After that, the evening gets blurrier. So much booze, so little time…. but I can vouch for the excellence of the 30-Year-Old single grain whiskey I tried from Fuji (a Japanese brand founded in the early ‘70s but new to the U.S.); Writer’s Tears' cognac cask-finished Irish whiskey; Glenmorangie’s new “A Tale Of Winter” expression; The Representative, a 4-year-old barrel-proof bourbon from Dave Schmier’s Proof & Wood; and pretty much everything from the aforementioned St. George Spirits. They’re the first of the modern “craft distilleries,” with a history that goes back almost 40 years. They make gin, they make whiskey, they make liqueurs, they make absinthe, and a whole lot more besides. And if there’s something they haven’t made, they’re probably gonna make it at some point.
One thing I do NOT recommend: Cincoro Tequila.
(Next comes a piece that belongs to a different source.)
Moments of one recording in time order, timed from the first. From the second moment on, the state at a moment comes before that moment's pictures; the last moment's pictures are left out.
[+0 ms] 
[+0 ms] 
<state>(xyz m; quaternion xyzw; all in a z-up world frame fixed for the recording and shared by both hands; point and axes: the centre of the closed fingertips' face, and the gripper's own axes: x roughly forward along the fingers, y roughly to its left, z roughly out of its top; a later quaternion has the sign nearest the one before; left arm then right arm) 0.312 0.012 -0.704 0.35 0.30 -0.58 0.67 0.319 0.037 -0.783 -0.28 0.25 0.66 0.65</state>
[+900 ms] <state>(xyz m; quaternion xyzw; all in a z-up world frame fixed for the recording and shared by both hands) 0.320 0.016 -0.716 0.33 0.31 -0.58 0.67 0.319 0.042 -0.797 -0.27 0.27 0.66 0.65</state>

Overly sweet and highly artificial tasting (the extra añejo, at least), it won’t settle the debate over who’s basketball’s GOAT, but co-owner Michael Jordan’s tequila is definitely inferior to LeBron James’ Lobos 1707.
Amaro & Antipasto, Bourbon & (Veggie) Burgers
I was in no shape to drink anything for the next few days, and when I did, I eased back in gently with an Averna amaro, on the rocks with a twist of lemon, paired with a basket of antipasti they’d thoughtfully sent over. Averna is quite sweet and mellow, inviting rather than challenging like a fernet, and it laid a nice base for stuff like tuna-stuffed hot cherry peppers on fresh sourdough bread.
Another day off and I was ready for a proper full-proof spirit-forward cocktail. The drinks at Hillstone (known as Houston’s in the rest of the country) are well made, extremely well made for a national chain restaurant, and my favorite thing about ordering a martini or a Manhattan there is that, about halfway through the drink, a waitperson comes by with a fresh glass, straight from the freezer, into which the remainder is poured. Genius move, and my Bulleit bourbon Manhattan was all the better for it. Also — they make the best veggie burger in New York, bar none. Try it for yourself, and tell them I sent you.